Actavis, Inc. announced that it has amended its abbreviated new drug application (ANDA) for its generic version of Novartis’ (NVS - Analyst Report) Exelon Patch (rivastigmine transdermal system). The company amended its ANDA so as to include the 13.3 mg/24 hours dosage strength of Exelon Patch. Actavis’ initial ANDA was for the 4.6 mg/24 hour and 9.5 mg/24 hour dosages.
Novartis has filed a patent infringement lawsuit against Actavis in the US District Court for the District of Delaware. The filing of the lawsuit within the stipulated time period under the Hatch-Waxman Act ensures that the FDA cannot grant final approval to Actavis’ generic for up to 30 months or the court’s decision, whichever is earlier.
We note that a separate lawsuit was filed by Novartis for the earlier ANDA in Nov 2011. Exelon Patch is approved for the treatment of mild to moderate dementia associated with Alzheimer's or Parkinson's disease.

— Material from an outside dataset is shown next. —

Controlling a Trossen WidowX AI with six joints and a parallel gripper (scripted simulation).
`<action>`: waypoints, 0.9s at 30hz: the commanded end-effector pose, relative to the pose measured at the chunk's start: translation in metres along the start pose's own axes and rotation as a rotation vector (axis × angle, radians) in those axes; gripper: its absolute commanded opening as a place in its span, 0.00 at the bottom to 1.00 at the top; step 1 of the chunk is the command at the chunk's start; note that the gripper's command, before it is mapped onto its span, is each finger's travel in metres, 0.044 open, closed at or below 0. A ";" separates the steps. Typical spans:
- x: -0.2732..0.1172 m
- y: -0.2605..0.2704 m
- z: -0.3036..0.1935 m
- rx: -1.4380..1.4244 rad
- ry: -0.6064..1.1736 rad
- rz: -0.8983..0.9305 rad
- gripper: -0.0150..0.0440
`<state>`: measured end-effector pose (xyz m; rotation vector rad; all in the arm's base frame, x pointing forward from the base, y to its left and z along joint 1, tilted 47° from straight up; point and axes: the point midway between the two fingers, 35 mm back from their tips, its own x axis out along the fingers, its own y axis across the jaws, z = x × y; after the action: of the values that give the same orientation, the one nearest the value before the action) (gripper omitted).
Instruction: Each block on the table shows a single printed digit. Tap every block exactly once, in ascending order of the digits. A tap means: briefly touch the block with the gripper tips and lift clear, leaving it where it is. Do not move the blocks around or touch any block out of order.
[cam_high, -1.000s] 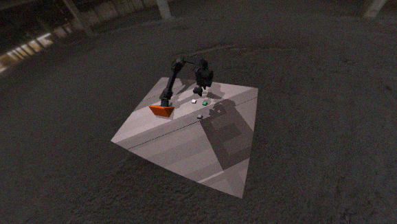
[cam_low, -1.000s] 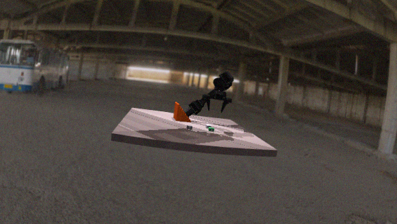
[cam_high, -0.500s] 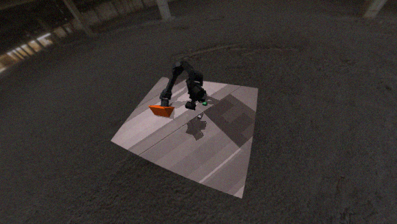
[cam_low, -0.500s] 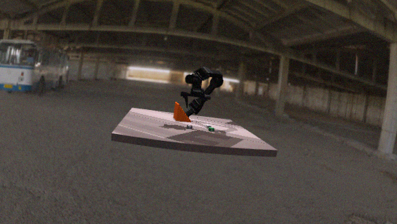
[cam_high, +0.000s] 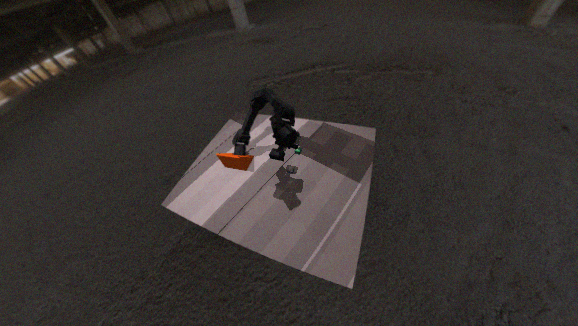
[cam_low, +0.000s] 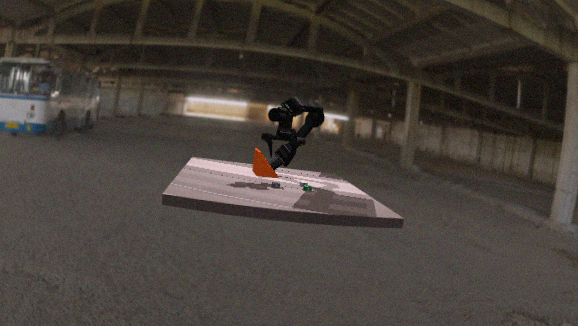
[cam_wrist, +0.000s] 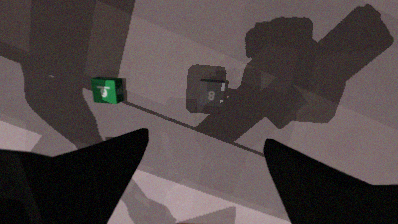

Actavis believes it may be the first-to-file an ANDA for a generic version of Exelon Patch – if this is the case, Actavis would be entitled to 180 days of exclusivity on gaining FDA approval for its candidate. As per IMS Health data, Exelon Patch sales in the US were $521 million for the twelve months ended Jan 31, 2013.
Actavis is the third largest player in the global generics market and has a presence in more than 60 countries. As of Dec 31, 2012, the company had more than 185 ANDAs pending FDA approval. These include 49 first-to-file opportunities of which 33 could be exclusive first-to-files.
Actavis currently carries a Zacks Rank #4 (Sell). Other generic players like Mylan (MYL - Analyst Report) currently look better positioned with a Zacks Rank #2 (Buy). Pernix Therapeutics (PTX - Snapshot Report), a specialty pharma company focused on the development, selling and manufacturing of branded as well as generic and over-the-counter pharma products, is also a Zacks Rank #2 stock.